Collection entries:

•••••

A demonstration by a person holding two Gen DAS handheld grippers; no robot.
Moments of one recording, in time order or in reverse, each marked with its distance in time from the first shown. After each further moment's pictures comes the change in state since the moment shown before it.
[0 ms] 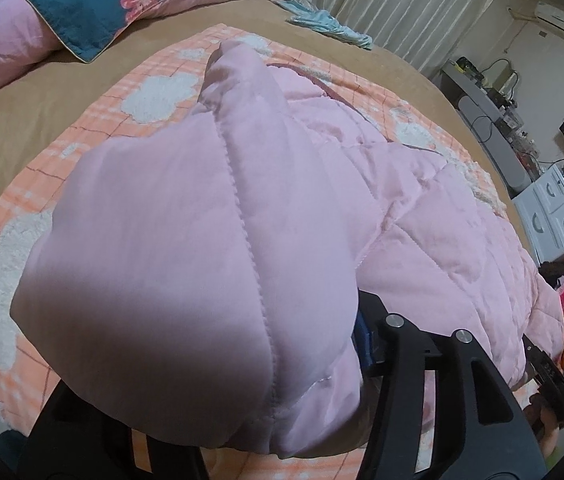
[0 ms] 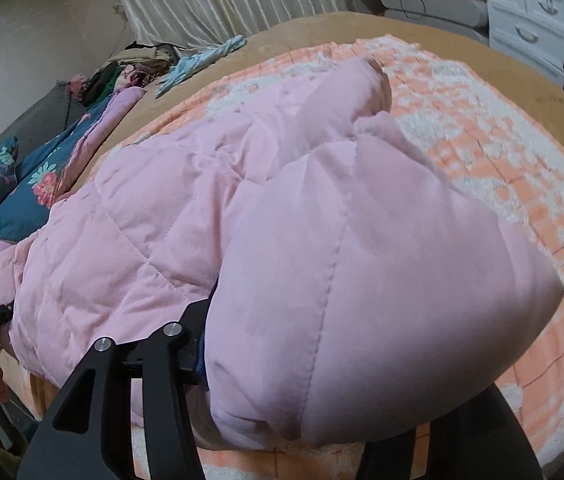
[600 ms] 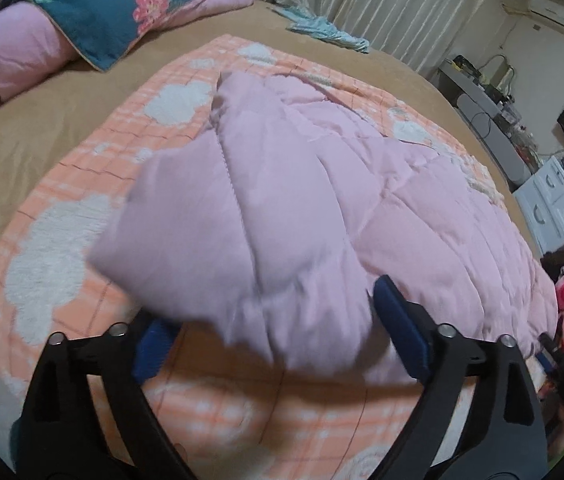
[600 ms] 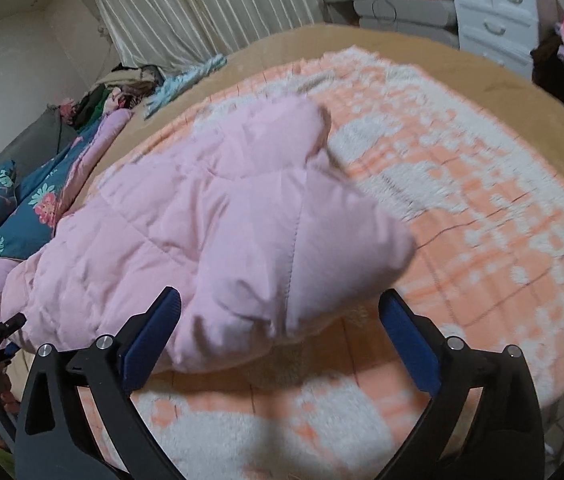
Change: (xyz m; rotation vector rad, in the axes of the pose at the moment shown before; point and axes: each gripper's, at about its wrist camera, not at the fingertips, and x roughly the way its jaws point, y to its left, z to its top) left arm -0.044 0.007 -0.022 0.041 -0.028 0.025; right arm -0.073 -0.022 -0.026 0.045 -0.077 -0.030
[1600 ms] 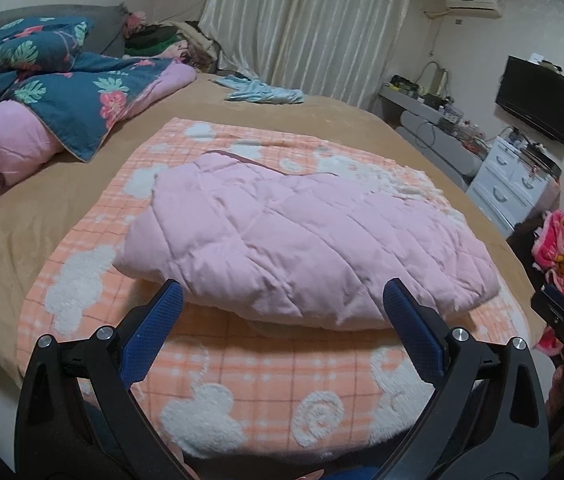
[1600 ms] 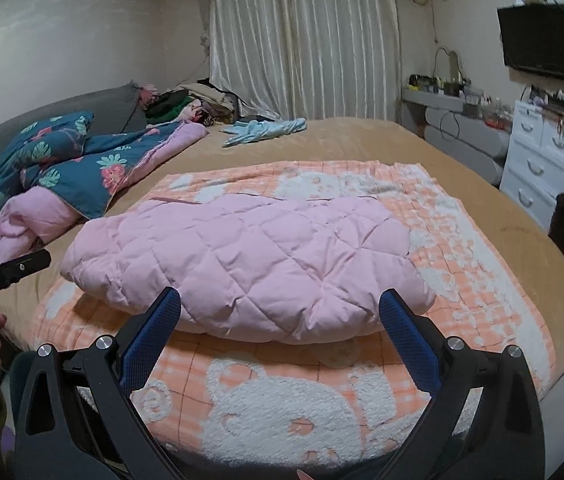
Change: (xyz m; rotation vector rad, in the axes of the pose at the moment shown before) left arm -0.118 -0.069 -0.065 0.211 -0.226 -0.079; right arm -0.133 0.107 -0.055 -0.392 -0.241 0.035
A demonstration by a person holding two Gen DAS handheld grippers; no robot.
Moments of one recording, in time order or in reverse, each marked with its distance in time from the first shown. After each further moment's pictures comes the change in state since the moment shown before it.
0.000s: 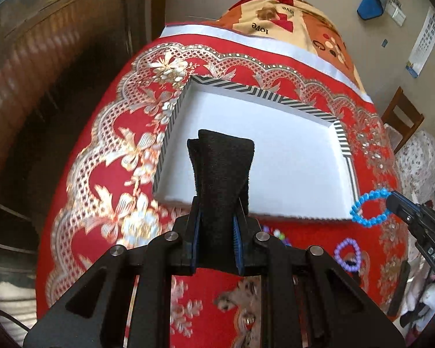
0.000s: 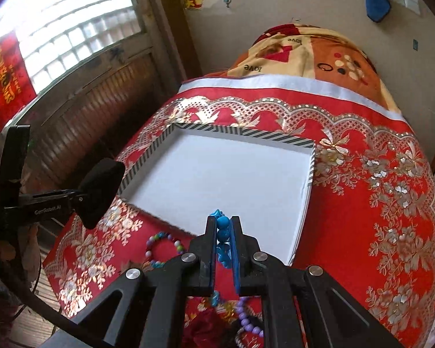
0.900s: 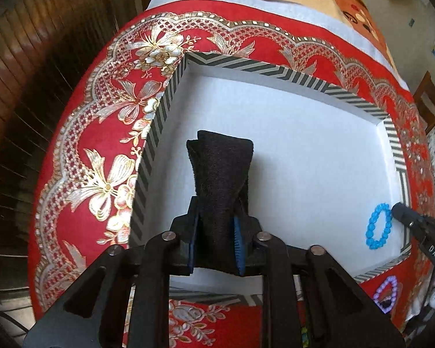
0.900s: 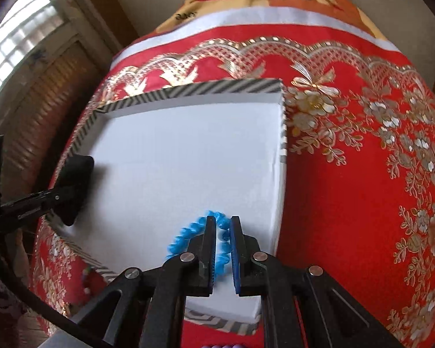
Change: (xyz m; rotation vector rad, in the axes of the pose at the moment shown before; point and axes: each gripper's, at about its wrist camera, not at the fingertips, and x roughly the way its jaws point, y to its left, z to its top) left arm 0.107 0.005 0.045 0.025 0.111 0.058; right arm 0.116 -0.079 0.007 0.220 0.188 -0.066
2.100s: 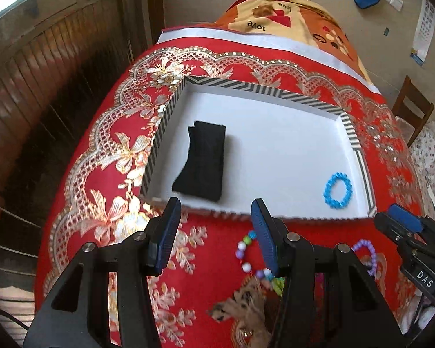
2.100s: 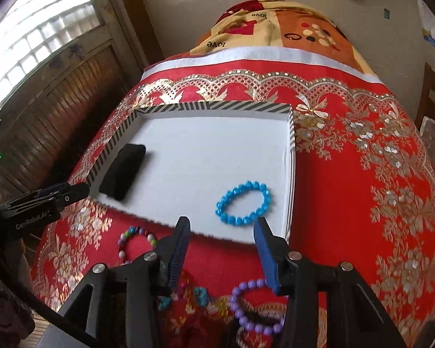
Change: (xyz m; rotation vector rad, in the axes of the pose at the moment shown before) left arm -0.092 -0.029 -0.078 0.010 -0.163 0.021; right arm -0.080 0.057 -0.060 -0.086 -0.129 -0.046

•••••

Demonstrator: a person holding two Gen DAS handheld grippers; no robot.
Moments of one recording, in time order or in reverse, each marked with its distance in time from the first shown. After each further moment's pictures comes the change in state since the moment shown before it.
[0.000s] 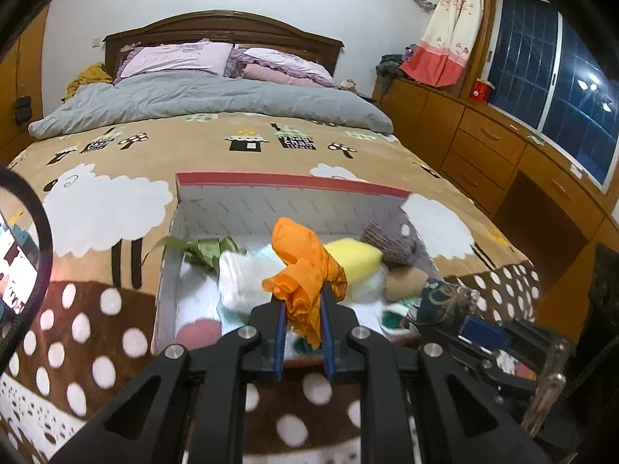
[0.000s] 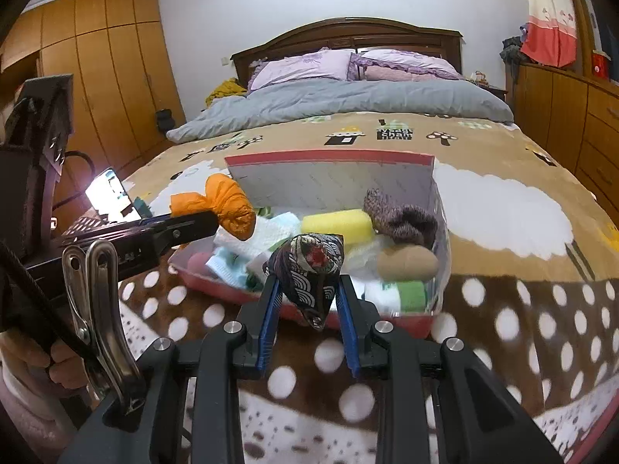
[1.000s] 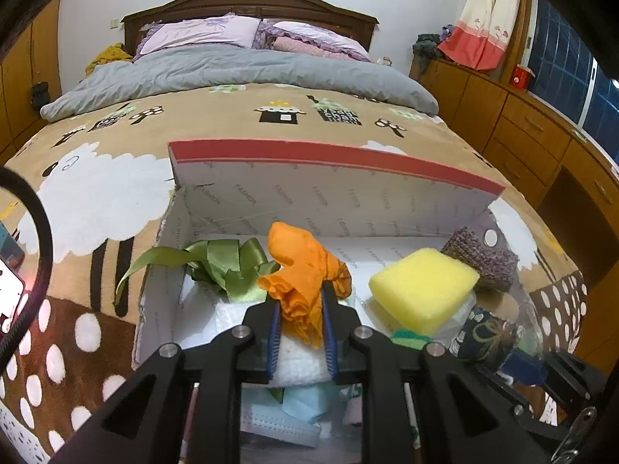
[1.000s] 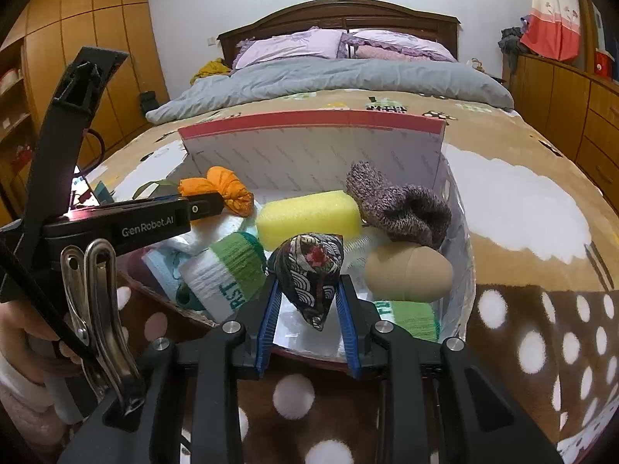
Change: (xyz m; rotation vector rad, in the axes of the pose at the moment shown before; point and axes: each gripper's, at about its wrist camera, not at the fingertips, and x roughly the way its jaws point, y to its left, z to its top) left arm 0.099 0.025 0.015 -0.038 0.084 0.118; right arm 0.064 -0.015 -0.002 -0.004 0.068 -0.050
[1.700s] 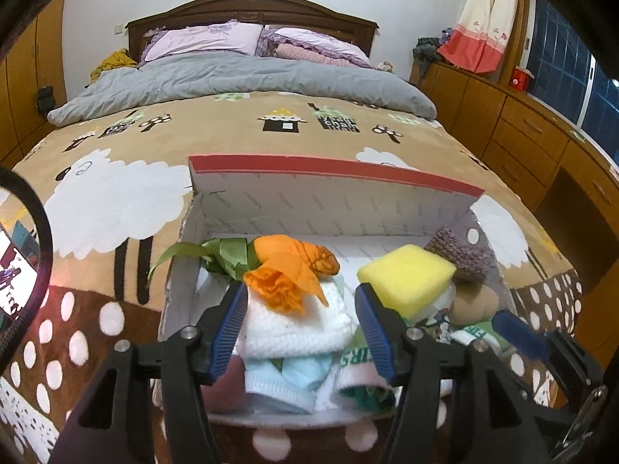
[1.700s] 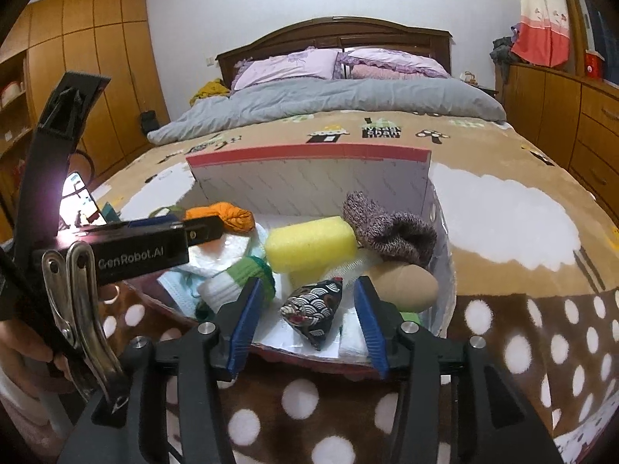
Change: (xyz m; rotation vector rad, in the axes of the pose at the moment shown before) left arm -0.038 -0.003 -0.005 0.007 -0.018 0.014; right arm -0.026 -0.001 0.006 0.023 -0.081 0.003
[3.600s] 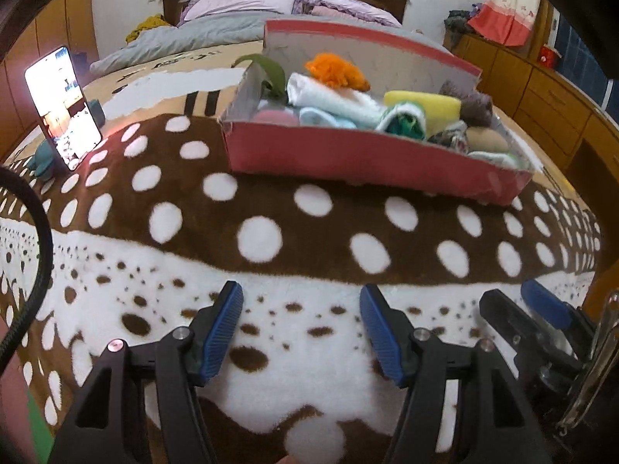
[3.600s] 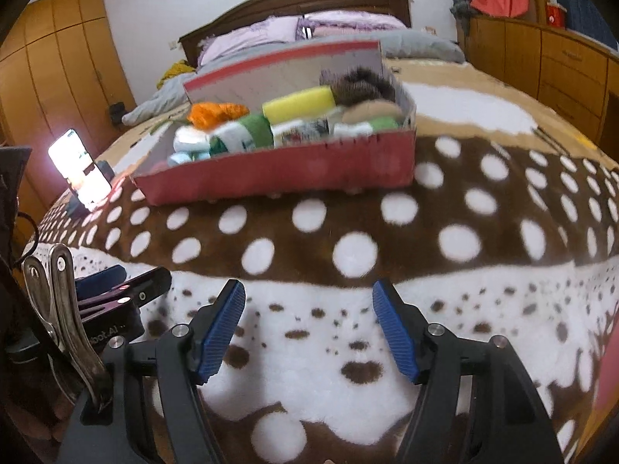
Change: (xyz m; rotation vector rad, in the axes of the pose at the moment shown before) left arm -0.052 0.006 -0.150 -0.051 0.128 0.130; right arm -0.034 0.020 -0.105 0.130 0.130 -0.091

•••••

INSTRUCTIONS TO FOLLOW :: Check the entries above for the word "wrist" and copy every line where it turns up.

OUTPUT OF THE EXERCISE ::
Change: (xyz m; rotation vector rad, in the axes of the pose at the moment shown before; point and axes: each gripper's, at about its wrist camera, not at the fingertips, and x roughly the way its jaws point, y to its left, z to its top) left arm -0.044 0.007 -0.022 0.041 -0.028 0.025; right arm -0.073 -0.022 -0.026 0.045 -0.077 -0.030
Change: (xyz m; rotation vector rad, in the axes of the pose at the moment shown before; point and axes: each gripper's, at about its wrist camera, not at the fingertips, and x roughly the way its jaws point, y to its left, z to its top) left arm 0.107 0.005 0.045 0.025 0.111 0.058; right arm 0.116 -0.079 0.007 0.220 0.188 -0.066
Change: (xyz m; rotation vector rad, in the axes of the pose at the moment shown before; point and axes: each gripper's, at about its wrist camera, not at the fingertips, and x roughly the way its jaws point, y to its left, z to its top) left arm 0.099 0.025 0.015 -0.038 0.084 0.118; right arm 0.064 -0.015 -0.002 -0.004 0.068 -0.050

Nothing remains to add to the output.